Belinda McGuire, whose stunning photo graces our Festival poster this season, took a few minutes to answer some questions about her upcoming performance at On the Stage, Saturday, June 3, 8 pm. We recommend getting your tickets to this show ASAP, as they’re selling fast! 

GD: Belinda, why did you make the piece you’ll be performing at the Festival?

I commissioned Sharon B. Moore to make Anthem for the Living as a part of “The Heist Project,” which included two other solo works by other choreographers, danced by me. I was driven to immerse myself in work that is meticulously imagined and designed, but ultimately brought to life or achieved through necessary spontaneity in response to the unfolding action. Sharon’s work built a perfect arena for this exploration.
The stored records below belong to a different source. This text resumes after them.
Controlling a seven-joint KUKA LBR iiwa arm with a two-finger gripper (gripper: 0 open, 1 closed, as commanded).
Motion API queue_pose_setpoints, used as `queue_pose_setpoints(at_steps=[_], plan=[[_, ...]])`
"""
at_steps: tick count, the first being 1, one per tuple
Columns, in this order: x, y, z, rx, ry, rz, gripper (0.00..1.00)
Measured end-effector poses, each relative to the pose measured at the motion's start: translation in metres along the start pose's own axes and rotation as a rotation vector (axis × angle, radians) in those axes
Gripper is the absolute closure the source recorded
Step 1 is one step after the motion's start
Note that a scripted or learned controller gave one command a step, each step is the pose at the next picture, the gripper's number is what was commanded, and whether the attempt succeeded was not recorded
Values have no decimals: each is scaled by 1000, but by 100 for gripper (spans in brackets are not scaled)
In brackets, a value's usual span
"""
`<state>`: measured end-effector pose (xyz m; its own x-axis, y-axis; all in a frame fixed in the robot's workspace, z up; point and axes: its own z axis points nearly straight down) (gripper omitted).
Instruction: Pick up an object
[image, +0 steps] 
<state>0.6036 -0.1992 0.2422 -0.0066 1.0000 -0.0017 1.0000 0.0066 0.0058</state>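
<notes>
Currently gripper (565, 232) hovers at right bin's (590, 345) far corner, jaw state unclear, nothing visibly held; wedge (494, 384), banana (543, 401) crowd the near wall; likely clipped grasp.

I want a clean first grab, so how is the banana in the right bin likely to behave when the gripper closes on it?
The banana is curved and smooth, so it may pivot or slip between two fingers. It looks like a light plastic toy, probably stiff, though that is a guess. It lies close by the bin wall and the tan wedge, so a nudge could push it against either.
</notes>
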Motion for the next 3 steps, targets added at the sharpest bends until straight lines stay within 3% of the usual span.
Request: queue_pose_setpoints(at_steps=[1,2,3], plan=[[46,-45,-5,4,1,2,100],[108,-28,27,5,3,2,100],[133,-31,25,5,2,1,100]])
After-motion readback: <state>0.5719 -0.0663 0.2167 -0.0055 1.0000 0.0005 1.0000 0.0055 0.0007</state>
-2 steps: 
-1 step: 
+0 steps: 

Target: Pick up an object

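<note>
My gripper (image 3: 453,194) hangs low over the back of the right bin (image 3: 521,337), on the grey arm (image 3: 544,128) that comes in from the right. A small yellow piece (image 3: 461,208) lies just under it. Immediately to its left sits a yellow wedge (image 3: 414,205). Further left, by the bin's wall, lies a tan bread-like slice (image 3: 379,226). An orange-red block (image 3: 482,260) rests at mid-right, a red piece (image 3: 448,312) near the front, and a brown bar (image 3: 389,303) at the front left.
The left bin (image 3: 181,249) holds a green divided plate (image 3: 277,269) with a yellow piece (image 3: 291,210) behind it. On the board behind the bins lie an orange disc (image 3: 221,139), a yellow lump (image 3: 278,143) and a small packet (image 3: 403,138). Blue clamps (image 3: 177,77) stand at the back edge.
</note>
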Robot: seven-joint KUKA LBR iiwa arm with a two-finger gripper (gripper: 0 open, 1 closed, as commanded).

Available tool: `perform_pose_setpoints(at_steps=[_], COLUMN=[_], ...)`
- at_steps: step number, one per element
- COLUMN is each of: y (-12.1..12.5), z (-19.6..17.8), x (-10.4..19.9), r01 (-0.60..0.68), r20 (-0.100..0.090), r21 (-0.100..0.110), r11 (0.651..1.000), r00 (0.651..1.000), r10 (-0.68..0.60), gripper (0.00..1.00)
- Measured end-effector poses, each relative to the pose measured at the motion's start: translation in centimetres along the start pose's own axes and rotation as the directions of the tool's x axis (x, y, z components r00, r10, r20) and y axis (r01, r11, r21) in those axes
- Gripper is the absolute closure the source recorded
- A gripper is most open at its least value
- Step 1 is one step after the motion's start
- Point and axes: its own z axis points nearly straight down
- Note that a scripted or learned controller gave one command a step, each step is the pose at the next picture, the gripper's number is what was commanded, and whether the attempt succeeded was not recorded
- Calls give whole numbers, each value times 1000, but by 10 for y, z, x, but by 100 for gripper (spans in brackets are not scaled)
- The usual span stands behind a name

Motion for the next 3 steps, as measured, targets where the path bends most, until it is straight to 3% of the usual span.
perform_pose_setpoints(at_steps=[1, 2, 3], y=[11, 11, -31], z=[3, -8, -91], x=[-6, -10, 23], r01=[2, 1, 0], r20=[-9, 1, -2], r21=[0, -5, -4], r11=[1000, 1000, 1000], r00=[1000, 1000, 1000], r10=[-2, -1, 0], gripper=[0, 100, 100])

GD: How long did it take to make Anthem for the Living, and what was the studio process like?

We broke ground on Anthem in early 2009 and continued working in 1-3 week-long intensive creation periods every few months until the piece premiered in 2011.  In between the creation periods, I rehearsed on my own whatever material already existed.

GD: How does your piece relate to cultural trends or other works of art or current events or history?

One colleague, upon seeing a run of the work in rehearsal, said something to the effect of “she is every man and every woman and every child.”  It’s also about life and death – two things that, of course, we all face.

GD: What is something you’d like to tell the audience about your piece that they won’t be able to find out in the program?

I don’t think there’s anything else they need to know. I’d be happy to talk about it with anyone afterwards, but it doesn’t need any preamble.

GD: Why is dance important to you? Why should it be important to others?

Movement can be an immediate, visceral, complete and efficient form of communication. It’s a powerful and compelling tool to wield and also to behold as the audience.  Not always, of course… like any case of craftsmanship, it needs to be applied in the right way, in the right context with the right intentions, but even still things can go awry.  I’m trying to say that dance has had a huge impact on me (as an audience member), so my artistic mission is to make more opportunities for potentially impactful work to be created and performed for others.